### WHAT YOU WILL DO
Among the entries below, one stretch runs from the line that contains "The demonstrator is" through the line that contains "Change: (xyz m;". Repeat that stretch exactly, ends included, and only that.

### GIVEN DATA

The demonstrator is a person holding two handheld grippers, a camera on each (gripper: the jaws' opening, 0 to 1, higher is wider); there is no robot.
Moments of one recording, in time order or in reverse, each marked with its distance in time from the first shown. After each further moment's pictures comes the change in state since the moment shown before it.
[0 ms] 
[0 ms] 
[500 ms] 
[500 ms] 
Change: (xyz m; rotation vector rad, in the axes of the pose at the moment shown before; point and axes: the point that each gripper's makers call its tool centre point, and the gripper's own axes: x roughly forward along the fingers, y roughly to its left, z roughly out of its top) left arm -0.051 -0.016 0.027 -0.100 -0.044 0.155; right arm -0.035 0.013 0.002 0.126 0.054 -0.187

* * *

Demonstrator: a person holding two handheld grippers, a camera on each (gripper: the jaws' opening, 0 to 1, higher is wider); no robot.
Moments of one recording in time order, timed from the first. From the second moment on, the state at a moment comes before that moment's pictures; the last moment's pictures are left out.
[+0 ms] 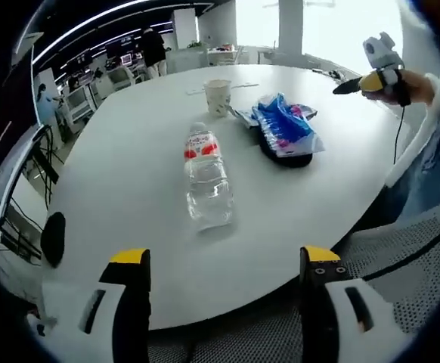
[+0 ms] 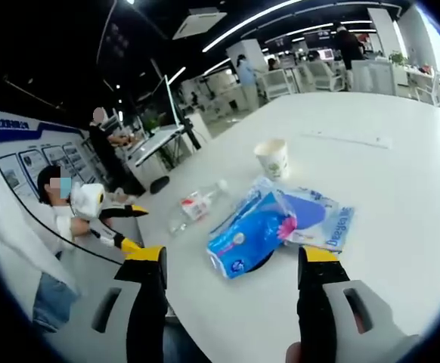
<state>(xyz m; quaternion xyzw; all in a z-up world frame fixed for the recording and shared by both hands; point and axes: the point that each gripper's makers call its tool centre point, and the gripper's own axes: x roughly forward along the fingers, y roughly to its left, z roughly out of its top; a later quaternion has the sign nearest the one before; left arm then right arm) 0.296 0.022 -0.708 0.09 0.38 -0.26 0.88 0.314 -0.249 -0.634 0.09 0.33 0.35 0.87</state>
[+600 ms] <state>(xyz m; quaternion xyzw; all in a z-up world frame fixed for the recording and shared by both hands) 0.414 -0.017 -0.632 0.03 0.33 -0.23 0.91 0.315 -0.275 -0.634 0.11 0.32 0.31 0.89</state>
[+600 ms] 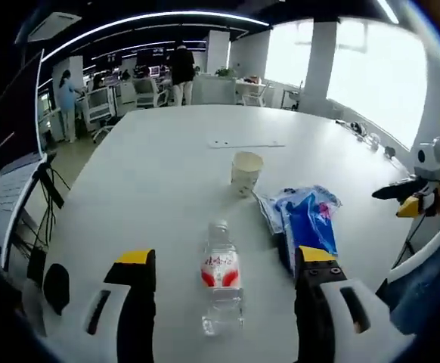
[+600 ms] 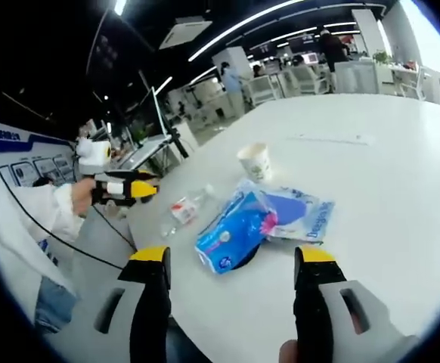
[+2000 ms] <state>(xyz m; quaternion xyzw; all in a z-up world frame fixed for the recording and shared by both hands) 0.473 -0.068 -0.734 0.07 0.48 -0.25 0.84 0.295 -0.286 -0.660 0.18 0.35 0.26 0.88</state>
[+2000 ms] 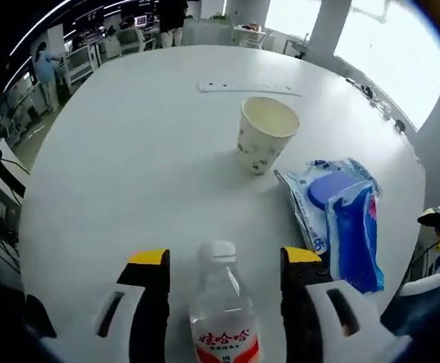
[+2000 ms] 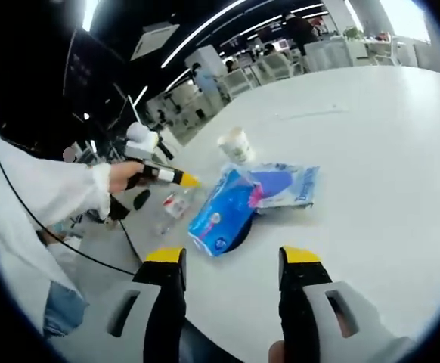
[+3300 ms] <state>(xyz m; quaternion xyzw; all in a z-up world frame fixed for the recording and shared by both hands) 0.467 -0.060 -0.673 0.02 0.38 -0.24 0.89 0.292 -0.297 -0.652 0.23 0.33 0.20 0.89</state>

### RESPONSE BELOW
The demonstrator is a person holding two handheld grippers, a camera on each (gripper: the jaws' opening, 0 to 1, higher is wider); there is no robot.
Moments of one recording, in time order or in reverse, each marked with its distance in time from the first shown. After each further moment's pictures comes the change in state since the moment shown before it.
[0 ms] 
[0 ms] 
[500 ms] 
[500 ms] 
Change: (xyz m; rotation vector rad, in the axes of the pose at the moment shown before; point and axes: the point that each gripper's makers call its tool centre point, and the gripper's own axes: x roughly forward along the fingers, y roughly to its left, z roughly out of its top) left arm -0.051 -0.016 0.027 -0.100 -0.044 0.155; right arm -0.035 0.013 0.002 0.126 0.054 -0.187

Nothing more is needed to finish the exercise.